The Moran process is a classic stochastic process that models the rise and takeover of novel traits in network-structured populations. In biological terms, a set of mutants, each with fitness $m\in(0,\infty)$ invade a population of residents with fitness $1$. Each agent reproduces at a rate proportional to its fitness and each offspring replaces a random network neighbor. The process ends when the mutants either fixate (take over the whole population) or go extinct. The fixation probability measures the success of the invasion. To account for environmental heterogeneity, we study a generalization of the Standard process, called the Heterogeneous Moran process. Here, the fitness of each agent is determined both by its type (resident/mutant) and the node it occupies. We study the natural optimization problem of seed selection: given a budget $k$, which $k$ agents should initiate the mutant invasion to maximize the fixation probability? We show that the problem is strongly inapproximable: it is $\mathbf{NP}$-hard to distinguish between maximum fixation probability 0 and 1. We then focus on mutant-biased networks, where each node exhibits at least as large mutant fitness as resident fitness. We show that the problem remains $\mathbf{NP}$-hard, but the fixation probability becomes submodular, and thus the optimization problem admits a greedy $(1-1/e)$-approximation. An experimental evaluation of the greedy algorithm along with various heuristics on real-world data sets corroborates our results.

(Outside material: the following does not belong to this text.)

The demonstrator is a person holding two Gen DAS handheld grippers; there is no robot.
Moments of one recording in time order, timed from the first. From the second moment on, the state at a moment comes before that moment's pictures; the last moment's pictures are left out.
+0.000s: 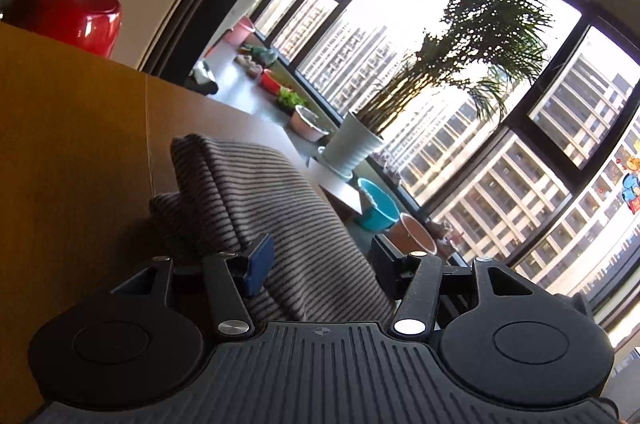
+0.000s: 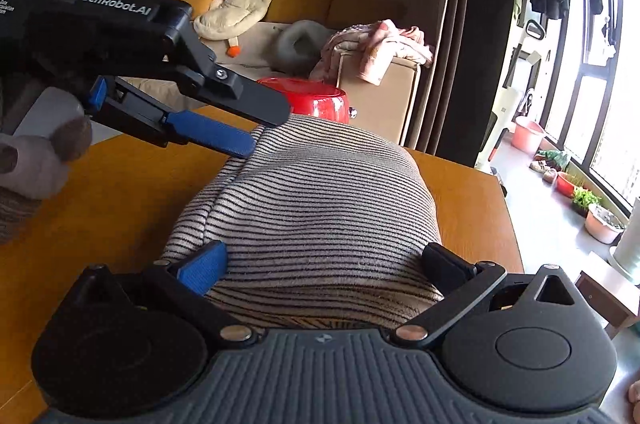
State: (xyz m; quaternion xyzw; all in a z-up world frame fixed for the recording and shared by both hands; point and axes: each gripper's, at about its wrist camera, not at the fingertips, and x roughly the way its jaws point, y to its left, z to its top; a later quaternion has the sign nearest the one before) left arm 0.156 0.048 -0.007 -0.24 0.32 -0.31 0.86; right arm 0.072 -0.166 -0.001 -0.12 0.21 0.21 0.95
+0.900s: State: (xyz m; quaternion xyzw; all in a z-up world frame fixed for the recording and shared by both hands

翻译：莫兰过程是一种经典的随机过程，用于模拟网络结构种群中新颖特征的兴起与取代。在生物学语境中，一组适应度为 $m\in(0,\infty)$ 的突变体入侵适应度为 $1$ 的野生型种群。每个个体以其适应度成比例的速率繁殖，其后代随机替换网络中的一个邻居。当突变体要么固定（占据整个种群）要么灭绝时，过程终止。固定概率衡量入侵成功的可能性。为考虑环境异质性，我们研究了标准过程的推广形式，称为异质莫兰过程。在此过程中，每个个体的适应度由其类型（野生型/突变型）及其占据的节点共同决定。我们研究了自然优化问题——种子选择：给定预算 $k$，应选择哪 $k$ 个个体启动突变体入侵以最大化固定概率？我们证明该问题具有强不可近似性：区分最大固定概率为 0 和 1 是 $\mathbf{NP}$-难的。随后聚焦于突变偏向网络，其中每个节点的突变适应度至少与野生型适应度相同。我们证明该问题仍为 $\mathbf{NP}$-难，但固定概率变为子模函数，因此优化问题可接受贪婪 $(1-1/e)$-近似算法。基于真实数据集对贪婪算法及多种启发式方法的实验评估验证了我们的结论。